False Discovery Rate Calculator (Benjamini-Hochberg / Benjamini-Yekutieli)
Paste p-values (comma, space, or newline separated), choose a target FDR level, and calculate significant tests while controlling the expected false discovery rate.
| Rank | Test # | p-value | Critical Value | Adjusted p-value | Significant? |
|---|
What this FDR calculator does
This tool helps you control the false discovery rate (FDR) when you run many hypothesis tests at once. Instead of treating every p-value in isolation, FDR procedures evaluate the full set of tests together and estimate how many “discoveries” may be false positives on average.
In practical terms, if you set FDR to 0.05, you are targeting a situation where roughly 5% of the results you call significant could be expected to be false discoveries, on average, over repeated studies.
False discovery rate in plain English
Multiple testing is tricky. If you run 1 test at a 5% significance level, false positives are relatively controlled. If you run 1,000 tests, you can get many “significant” findings just by chance. FDR methods are designed for exactly this setting.
- Family-wise error rate (FWER) methods (like Bonferroni) focus on preventing even one false positive.
- FDR methods allow more power and focus on controlling the proportion of false positives among discoveries.
- This balance is especially useful in genomics, A/B testing at scale, neuroimaging, and high-dimensional research.
How the Benjamini-Hochberg method works
Step 1: Sort p-values from smallest to largest
Suppose you have m tests.
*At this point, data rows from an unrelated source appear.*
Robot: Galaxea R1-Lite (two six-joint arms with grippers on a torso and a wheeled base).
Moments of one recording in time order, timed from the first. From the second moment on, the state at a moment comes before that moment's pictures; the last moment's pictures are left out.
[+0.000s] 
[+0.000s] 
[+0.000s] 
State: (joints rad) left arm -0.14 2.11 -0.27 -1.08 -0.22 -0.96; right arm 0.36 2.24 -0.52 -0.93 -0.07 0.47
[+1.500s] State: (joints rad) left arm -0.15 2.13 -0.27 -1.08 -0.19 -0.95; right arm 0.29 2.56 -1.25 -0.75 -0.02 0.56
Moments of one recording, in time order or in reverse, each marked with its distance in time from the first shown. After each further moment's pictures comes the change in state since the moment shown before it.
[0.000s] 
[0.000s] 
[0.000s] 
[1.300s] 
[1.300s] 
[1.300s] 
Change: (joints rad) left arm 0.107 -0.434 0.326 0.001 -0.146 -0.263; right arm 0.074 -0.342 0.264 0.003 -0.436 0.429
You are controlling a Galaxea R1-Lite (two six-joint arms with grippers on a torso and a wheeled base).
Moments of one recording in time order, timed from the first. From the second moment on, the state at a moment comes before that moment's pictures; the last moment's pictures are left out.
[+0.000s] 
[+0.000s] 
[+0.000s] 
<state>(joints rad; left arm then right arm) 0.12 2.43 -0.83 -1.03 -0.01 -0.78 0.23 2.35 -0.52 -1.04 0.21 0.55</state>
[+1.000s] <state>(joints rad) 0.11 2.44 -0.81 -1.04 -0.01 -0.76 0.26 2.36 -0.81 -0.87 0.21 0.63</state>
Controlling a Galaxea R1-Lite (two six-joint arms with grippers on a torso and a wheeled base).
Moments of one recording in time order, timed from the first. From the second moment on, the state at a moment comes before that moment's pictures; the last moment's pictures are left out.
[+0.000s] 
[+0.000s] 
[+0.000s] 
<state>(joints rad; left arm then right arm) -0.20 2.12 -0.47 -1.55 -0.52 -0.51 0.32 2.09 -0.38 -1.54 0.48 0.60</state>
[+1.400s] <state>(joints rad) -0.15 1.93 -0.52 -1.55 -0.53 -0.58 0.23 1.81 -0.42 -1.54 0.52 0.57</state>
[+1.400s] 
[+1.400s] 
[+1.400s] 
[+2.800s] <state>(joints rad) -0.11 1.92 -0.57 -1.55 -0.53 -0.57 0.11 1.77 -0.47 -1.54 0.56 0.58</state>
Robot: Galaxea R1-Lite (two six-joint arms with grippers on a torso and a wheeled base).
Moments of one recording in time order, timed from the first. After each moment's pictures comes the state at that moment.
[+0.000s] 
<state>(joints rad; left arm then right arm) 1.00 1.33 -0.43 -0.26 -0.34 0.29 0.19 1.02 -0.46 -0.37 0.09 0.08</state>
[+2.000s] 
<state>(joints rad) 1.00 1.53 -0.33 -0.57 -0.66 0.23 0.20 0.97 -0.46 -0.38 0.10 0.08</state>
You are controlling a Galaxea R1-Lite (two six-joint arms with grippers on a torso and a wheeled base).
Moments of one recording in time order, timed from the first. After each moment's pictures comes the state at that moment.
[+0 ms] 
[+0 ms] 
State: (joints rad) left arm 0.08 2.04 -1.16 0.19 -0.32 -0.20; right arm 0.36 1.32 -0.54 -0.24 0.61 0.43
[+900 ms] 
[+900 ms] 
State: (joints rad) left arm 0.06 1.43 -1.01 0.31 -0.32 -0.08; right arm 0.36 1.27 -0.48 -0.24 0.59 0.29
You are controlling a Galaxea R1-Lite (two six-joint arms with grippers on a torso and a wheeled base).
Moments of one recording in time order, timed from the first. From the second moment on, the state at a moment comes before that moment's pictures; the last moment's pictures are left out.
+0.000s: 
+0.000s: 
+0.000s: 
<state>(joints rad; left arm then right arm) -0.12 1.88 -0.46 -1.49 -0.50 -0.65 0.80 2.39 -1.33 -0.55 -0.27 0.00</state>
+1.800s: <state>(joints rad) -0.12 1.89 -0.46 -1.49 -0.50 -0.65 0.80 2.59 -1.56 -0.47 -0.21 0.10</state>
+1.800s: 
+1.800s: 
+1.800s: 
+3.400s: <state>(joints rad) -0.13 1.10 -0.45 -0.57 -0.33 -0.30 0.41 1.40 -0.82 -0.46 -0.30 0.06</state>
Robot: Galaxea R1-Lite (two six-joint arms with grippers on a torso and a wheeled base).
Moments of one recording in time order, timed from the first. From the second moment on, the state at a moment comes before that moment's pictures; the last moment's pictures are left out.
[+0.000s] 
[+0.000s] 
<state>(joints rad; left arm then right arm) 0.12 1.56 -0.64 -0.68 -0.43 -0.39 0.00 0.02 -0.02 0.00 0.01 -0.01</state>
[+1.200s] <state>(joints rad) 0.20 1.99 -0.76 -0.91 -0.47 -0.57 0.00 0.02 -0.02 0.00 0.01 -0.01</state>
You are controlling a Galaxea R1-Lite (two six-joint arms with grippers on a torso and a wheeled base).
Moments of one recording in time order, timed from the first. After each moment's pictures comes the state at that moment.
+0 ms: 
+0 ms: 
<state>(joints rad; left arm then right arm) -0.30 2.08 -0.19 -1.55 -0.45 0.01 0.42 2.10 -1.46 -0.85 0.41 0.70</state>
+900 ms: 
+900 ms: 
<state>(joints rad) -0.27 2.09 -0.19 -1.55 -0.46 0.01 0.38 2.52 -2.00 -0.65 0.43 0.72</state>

Rank them so that p(1) ≤ p(2) ≤ ... ≤ p(m).
Step 2: Build the critical line
For each rank i, compute a critical value: (i / m) × q, where q is your chosen FDR level. For Benjamini-Yekutieli, the threshold is adjusted by a harmonic factor, making it stricter.
Step 3: Find the largest passing rank
Identify the largest rank k such that p(k) ≤ critical(k). Then declare ranks 1 through k significant. The calculator also reports adjusted p-values (often called q-values in software outputs).
Benjamini-Hochberg vs Benjamini-Yekutieli
You can choose between two popular procedures:
- Benjamini-Hochberg (BH): more powerful, widely used, assumes independent or positively dependent tests.
- Benjamini-Yekutieli (BY): robust under arbitrary dependence, but more conservative.
If your tests are strongly dependent and you want a safer upper bound, BY may be appropriate. If not, BH is often the practical default.
How to use this calculator effectively
- Enter all p-values from a coherent family of hypotheses.
- Set your FDR target (common choices are 0.10, 0.05, or 0.01).
- Choose BH or BY based on your dependence assumptions.
- Review the ranked table and the “Significant?” column.
Worked example
Imagine 40 simultaneous tests in an experiment. At q = 0.05, BH might mark 9 tests significant. That does not mean exactly 0.45 false findings in your current dataset; it means the expected proportion of false discoveries among selected results is controlled in repeated sampling under method assumptions.
If you switch to BY, you may see fewer significant results because the threshold is stricter. This tradeoff is normal: stronger error protection usually costs statistical power.
Choosing a good q-value
Common defaults
- q = 0.05: balanced in many scientific settings.
- q = 0.10: exploratory studies where missing true effects is costly.
- q = 0.01: high-stakes confirmatory analyses.
Decision context matters
There is no universally correct q. Choose it based on domain risk: clinical decisions and safety systems often require stricter thresholds, while discovery-phase screening may use a more permissive q with follow-up validation.
Common mistakes to avoid
- Interpreting FDR as the probability that one specific significant result is false.
- Applying correction separately to arbitrary subgroups just to increase significance count.
- Mixing one-sided and two-sided p-values inconsistently within the same family.
- Ignoring study design problems and relying on correction as a fix-all.
Quick FAQ
Do adjusted p-values replace raw p-values?
They complement raw p-values. Raw p-values reflect single-test evidence; adjusted p-values reflect that evidence under multiplicity control.
Can I use this for thousands of tests?
Yes. The method scales well. For very large lists, consider exporting from your analysis pipeline and pasting directly into the calculator.
Is this a substitute for preregistration or robust design?
No. FDR correction helps with multiplicity but does not solve bias, poor measurement, or model misspecification.
Bottom line
A good FDR calculator makes multiple-testing decisions transparent and reproducible. Use it as part of a full analytical workflow: clear hypotheses, quality data, appropriate models, and explicit reporting of correction method and q threshold.